Rubrica — Editoria Toscana

Dante, la parola di oggi è "cricchi"

Forse è la voce onomatopeica più antica attestata nell’italiano scritto


Una parola di Dante al giorno, per tutto il 2021. In occasione della ricorrenza dei settecento anni dalla morte del poeta, l'Accademia pubblicherà 365 schede dedicate alla sua opera: affacci essenziali sul lessico e sullo stile del poeta, con brevi note di accompagnamento. La parola di Dante fresca di giornata è un'occasione per ricordare, rileggere, ma anche scoprire e approfondire la grande eredità linguistica lasciata da Dante.

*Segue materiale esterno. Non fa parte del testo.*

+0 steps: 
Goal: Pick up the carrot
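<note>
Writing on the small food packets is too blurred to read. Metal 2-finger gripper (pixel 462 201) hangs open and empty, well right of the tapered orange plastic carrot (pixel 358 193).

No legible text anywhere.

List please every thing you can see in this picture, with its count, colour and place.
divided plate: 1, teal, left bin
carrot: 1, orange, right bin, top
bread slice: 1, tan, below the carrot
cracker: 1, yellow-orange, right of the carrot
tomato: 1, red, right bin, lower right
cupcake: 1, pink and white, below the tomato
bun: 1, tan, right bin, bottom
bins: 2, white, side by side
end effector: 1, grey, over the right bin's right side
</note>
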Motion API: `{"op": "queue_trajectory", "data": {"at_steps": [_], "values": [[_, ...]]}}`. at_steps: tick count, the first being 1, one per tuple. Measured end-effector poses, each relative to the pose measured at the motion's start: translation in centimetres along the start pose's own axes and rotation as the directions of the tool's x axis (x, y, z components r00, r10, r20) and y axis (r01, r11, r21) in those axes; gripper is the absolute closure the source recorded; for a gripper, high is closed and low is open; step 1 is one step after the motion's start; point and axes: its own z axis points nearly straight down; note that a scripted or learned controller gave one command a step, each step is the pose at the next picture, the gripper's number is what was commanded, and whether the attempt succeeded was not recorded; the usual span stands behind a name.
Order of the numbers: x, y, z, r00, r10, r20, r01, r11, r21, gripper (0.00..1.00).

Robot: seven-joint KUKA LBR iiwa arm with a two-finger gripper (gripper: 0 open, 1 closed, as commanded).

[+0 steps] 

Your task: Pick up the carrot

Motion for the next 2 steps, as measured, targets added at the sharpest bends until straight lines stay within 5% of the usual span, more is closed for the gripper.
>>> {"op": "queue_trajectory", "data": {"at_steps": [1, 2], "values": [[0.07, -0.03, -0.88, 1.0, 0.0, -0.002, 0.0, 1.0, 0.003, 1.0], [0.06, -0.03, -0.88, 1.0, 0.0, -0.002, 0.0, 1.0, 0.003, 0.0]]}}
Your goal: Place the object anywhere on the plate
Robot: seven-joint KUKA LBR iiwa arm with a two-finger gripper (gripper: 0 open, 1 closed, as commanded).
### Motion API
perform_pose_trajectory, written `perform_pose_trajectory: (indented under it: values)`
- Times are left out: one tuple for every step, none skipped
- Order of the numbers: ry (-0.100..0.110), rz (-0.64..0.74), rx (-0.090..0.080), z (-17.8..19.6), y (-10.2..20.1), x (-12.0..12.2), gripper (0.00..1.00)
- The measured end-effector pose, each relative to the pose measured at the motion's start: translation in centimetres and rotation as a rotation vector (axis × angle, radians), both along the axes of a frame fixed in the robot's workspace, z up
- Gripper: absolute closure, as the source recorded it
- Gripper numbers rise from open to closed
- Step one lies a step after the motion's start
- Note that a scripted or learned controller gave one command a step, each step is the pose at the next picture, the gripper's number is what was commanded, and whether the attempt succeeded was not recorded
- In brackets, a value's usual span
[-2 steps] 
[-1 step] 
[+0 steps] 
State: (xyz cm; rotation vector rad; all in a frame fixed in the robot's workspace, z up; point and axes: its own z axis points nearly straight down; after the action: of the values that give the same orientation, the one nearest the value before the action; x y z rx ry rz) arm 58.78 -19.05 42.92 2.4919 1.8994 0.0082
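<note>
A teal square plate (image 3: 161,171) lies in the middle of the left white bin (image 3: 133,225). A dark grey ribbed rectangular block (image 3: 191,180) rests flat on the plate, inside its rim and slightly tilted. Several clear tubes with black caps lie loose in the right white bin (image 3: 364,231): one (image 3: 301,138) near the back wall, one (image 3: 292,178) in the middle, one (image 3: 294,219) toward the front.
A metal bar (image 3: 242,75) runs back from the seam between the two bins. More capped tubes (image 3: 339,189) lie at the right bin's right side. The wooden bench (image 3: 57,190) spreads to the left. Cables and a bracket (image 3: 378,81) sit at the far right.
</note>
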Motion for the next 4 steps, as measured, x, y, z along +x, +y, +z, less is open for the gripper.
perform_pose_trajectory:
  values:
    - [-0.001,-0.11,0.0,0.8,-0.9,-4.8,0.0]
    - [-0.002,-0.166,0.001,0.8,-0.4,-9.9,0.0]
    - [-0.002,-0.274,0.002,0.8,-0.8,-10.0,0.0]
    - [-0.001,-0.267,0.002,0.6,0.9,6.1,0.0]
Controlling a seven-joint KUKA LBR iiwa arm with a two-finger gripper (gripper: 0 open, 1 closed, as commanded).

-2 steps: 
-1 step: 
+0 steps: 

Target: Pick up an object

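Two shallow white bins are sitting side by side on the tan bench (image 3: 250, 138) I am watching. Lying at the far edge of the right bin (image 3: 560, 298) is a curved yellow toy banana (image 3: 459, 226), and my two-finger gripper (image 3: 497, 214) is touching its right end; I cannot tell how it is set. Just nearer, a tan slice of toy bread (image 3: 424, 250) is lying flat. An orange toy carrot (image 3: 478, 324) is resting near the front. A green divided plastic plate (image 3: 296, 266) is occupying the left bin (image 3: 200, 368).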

La parola di oggi 7 gennaio

cricchi

(Inferno, XXXII, 30)

[...] com' era quivi; che se Tambernicchi vi fosse sù caduto, o Pietrapana, non avria pur da l'orlo fatto cricchi.

Voce onomatopeica (forse la più antica attestata nell’italiano scritto), con cui Dante rende il rumore dello scricchiolio del ghiaccio che sta per rompersi, riferendosi al Cocito, il fiume ghiacciato infernale, che neppure i monti Tambernicchi e Pietrapana, cadendovi sopra, sarebbero riusciti a scalfire.